Si hubiera imaginado que aquel día iba a ser tan verde me habría puesto las gafas de sol. Era un verde manzana, un verde musgo, un verde... ¿cielo?
No había reparado en eso hasta ahora pero todo, absolutamente todo, era verde, desde lo más alto del cielo hasta lo más profundo del agua. Y aunque sólo existiese ese color tenía tantos matices que resultaba agradable para los cinco sentidos; se podía oler el verde manzana, ver cualquier verde que hubiera, degustar el verde aceituna, tocar (y sentir cosquilleos al hacerlo) el verde hierba y oír el verde ruido. Porque sí, hasta se podía escuchar aquel color, a excepción del verde silencio por supuesto.

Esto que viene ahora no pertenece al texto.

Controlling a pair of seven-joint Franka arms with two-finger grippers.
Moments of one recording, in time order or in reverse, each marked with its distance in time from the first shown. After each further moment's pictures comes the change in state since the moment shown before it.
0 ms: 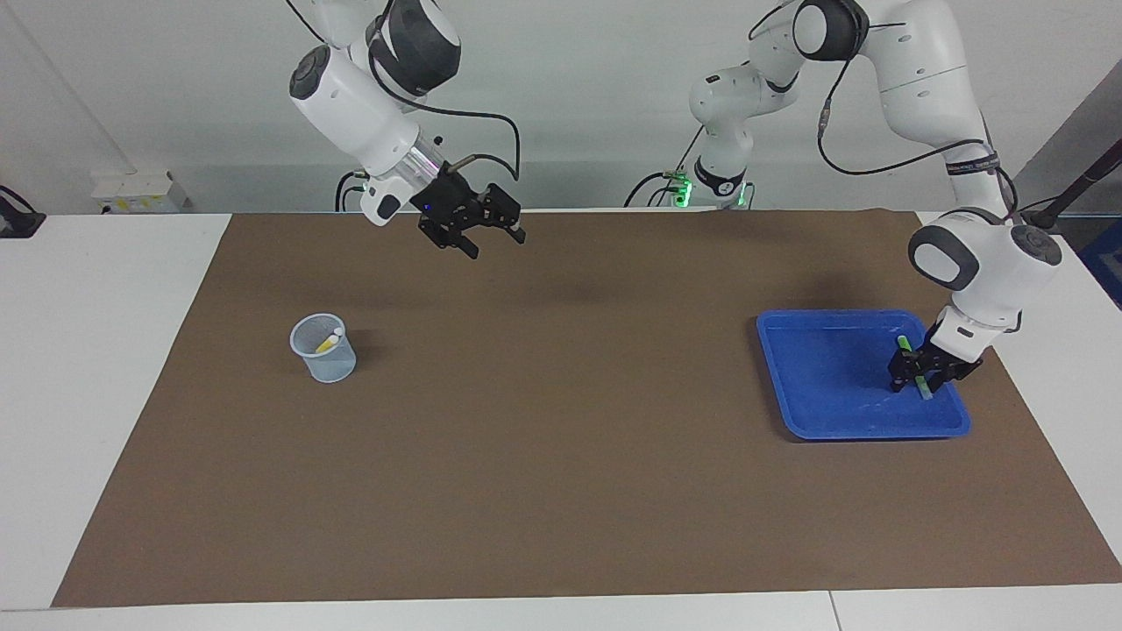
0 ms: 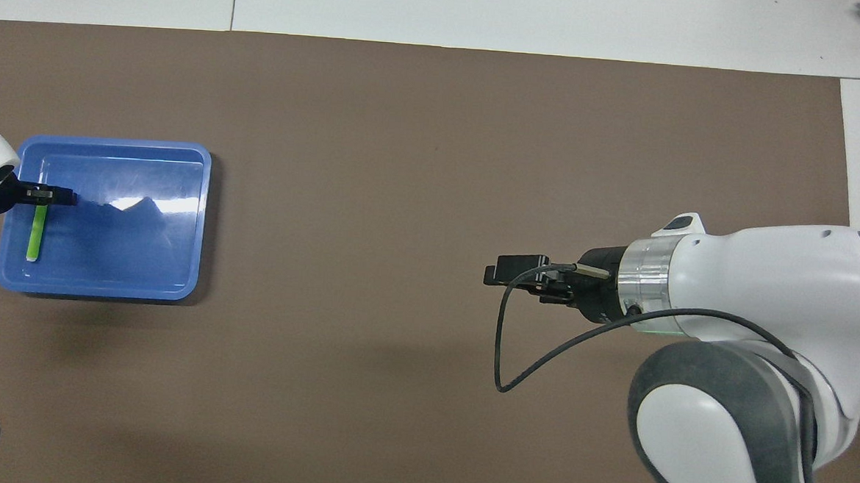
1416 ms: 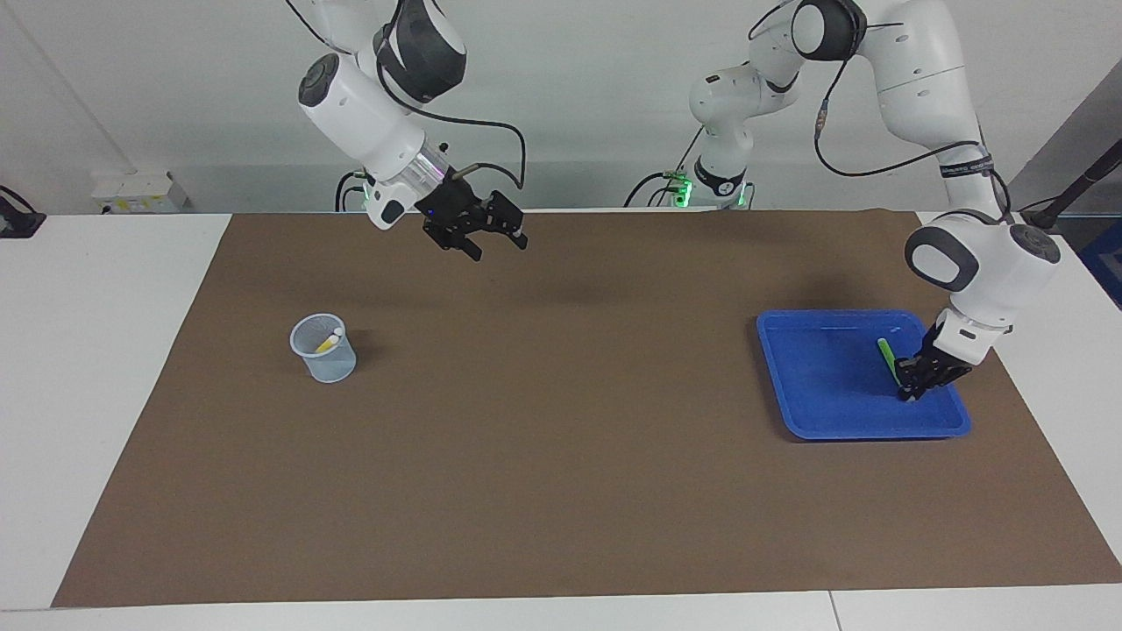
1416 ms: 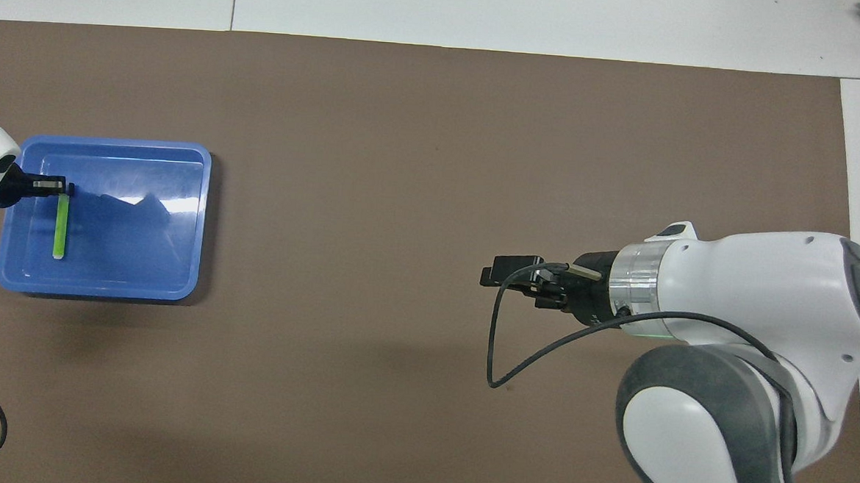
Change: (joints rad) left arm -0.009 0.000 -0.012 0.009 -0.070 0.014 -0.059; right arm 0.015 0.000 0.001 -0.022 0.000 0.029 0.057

Cerré los ojos para volver a ver la oscuridad, pero no hubo manera, la oscuridad misma era verde. Hasta mis pensamientos eran verdes... Empezaba a dolerme la cabeza, llevaba toda la vida acostumbrada a distintos colores y aunque hubiese matices, no era lo mismo, y esa palabra me obsesionaba: verde, verde, verde... Creo que hasta mi corazón hacia ese sonido al latir.

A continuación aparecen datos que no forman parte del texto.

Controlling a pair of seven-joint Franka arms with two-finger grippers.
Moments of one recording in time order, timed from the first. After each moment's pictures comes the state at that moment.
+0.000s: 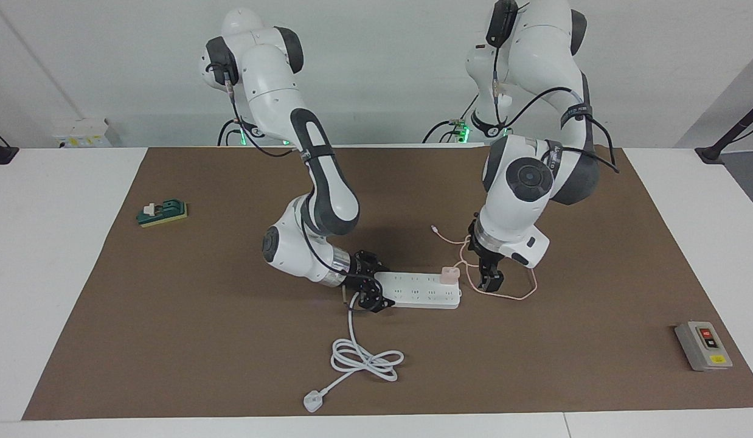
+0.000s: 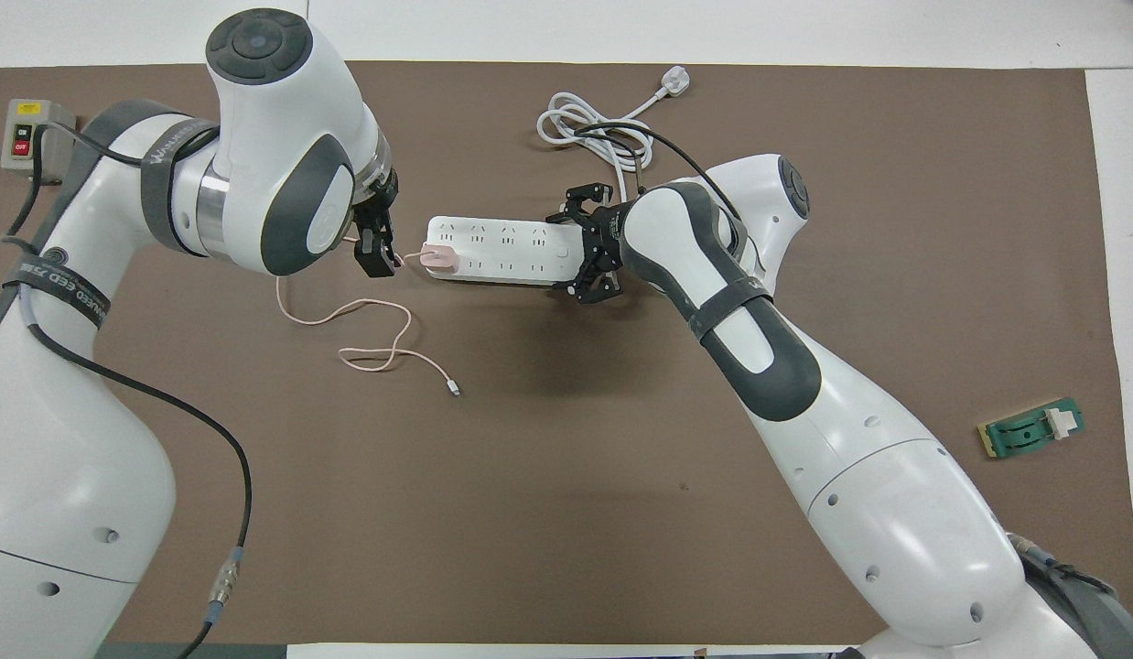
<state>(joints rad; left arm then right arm) -0.32 0.52 -0.09 -1.37 0.03 1.82 -1.97 0.47 0.75 -0.11 -1.49 1.12 2.22 1.13</state>
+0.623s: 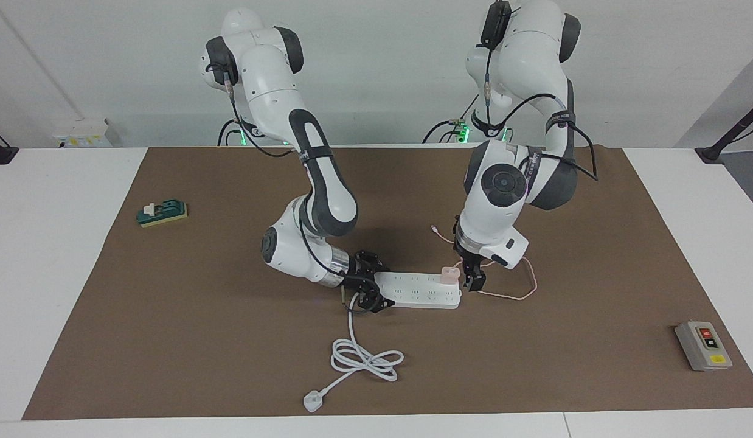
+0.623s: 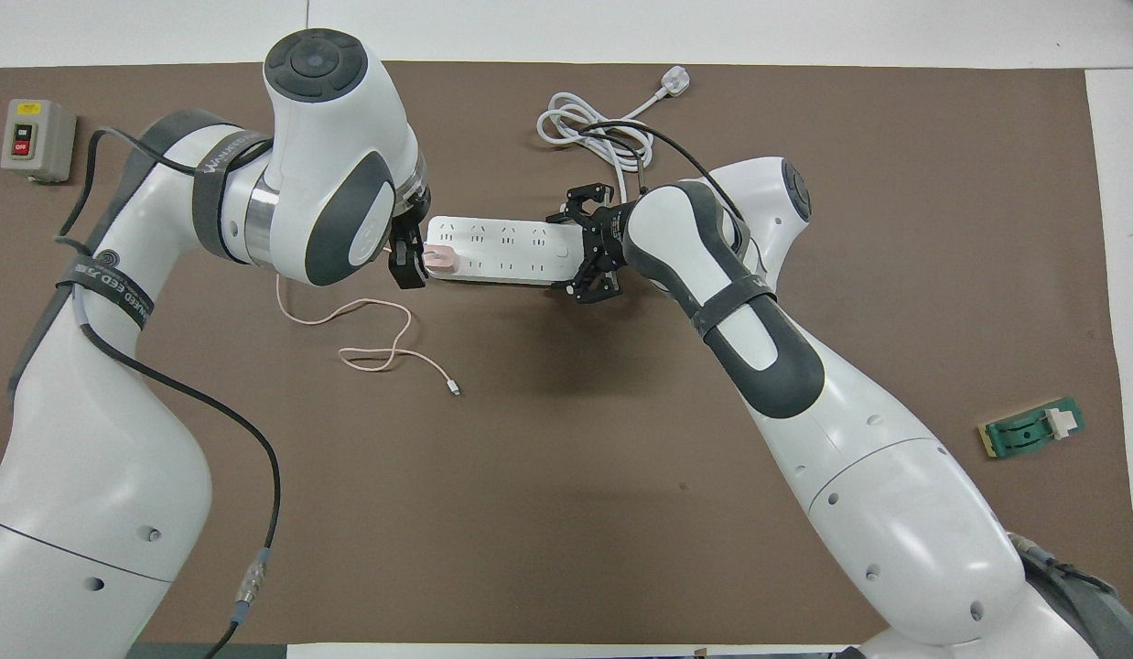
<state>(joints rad) -0.36 0.54 -0.09 -1.37 0.03 1.82 -2.04 0.47 0.75 -0.11 -1.50 1.15 2.22 1.13</state>
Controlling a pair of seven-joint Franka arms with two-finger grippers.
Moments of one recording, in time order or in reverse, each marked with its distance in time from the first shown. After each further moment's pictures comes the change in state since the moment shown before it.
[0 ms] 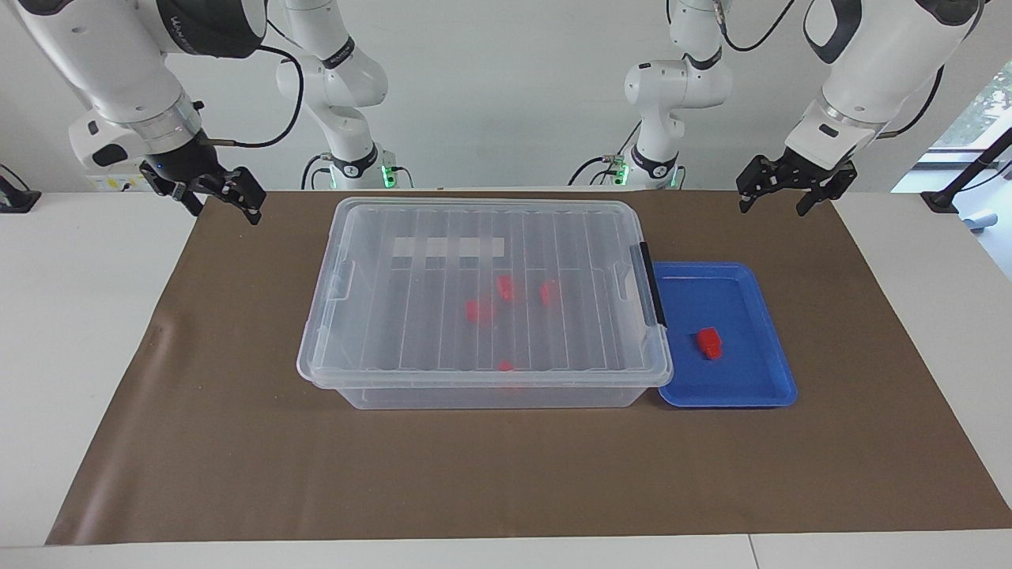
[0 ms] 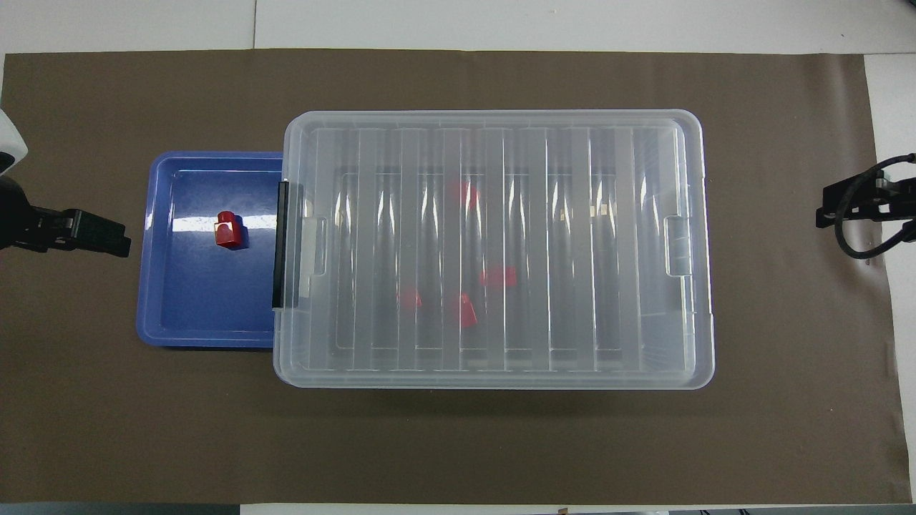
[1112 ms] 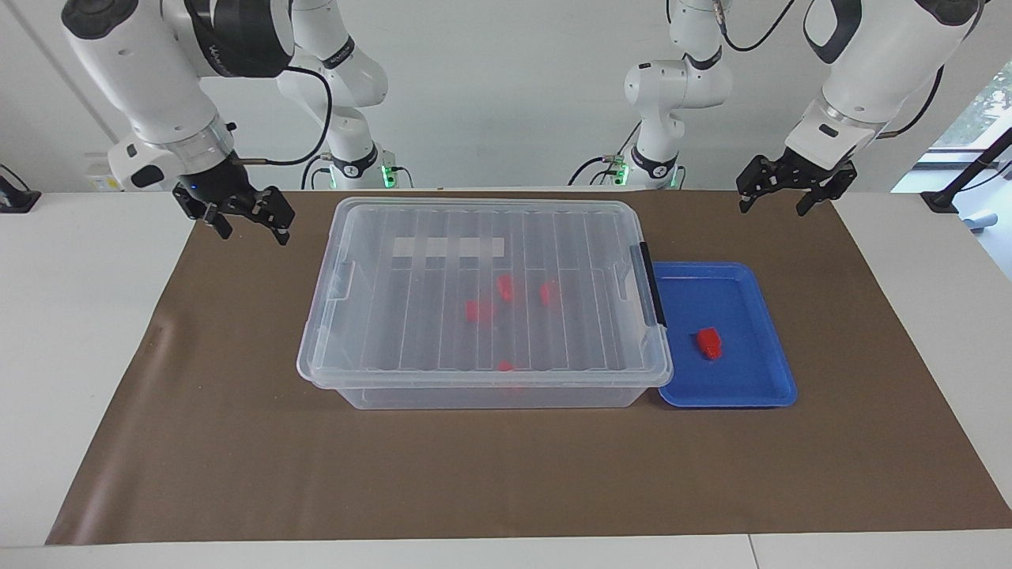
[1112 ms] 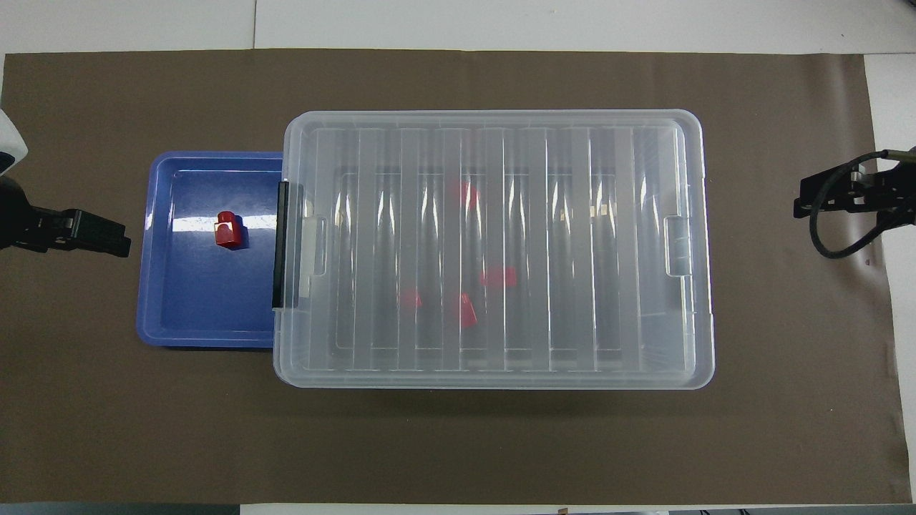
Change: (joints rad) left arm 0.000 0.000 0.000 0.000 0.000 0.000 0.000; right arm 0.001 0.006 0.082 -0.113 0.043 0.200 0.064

Salí de mi habitación, no soportaba tantos peluches verdes, ni que mis apuntes de biología estuviesen escritos en verde sobre los folios verdes ¿Cómo iba a estudiar eso? ¿Cómo iba a hacer nada con ese dolor de cabeza?
Me dirigí hacia el estudio de mi padre, lo recordaba precioso, todo de muebles de madera antiguos pero, curiosamente, no podía recordar el color de la madera, sólo sabía que al lado del odioso, del estúpido verde, era un color precioso. Esto me enervó aún mas ¡ni siquiera podía recordar los colores que tanto me habían gustado! Sólo podía recordar el verde, el insulso verde, el aburrido verde, el obsesivo verde...
Abrí un cajón del escritorio de mi padre, el cajón prohibido, ese que mis padres siempre me decían que no había que tocar, ese por el que recibí la primera reprimenda de mi madre por sólo mirarlo. Cuando era pequeña averigüé que con un golpe seco y fuerte, se abría... Habían pasado muchos años, y volví a coger lo que no había tocado desde el día del accidente. Saqué el revolver verde de mi padre. A los diez años lo había disparado por error y había hecho mucho daño a mi madre, tanto que nunca pude conocer a mi hermanito.
Ya no recordaba el color de la sangre...
Cogí el revolver, mis manos ya adultas podían sostenerlo sin problema alguno y apreté el gatillo.
Lo último que vi fue sangre... Sangre verde.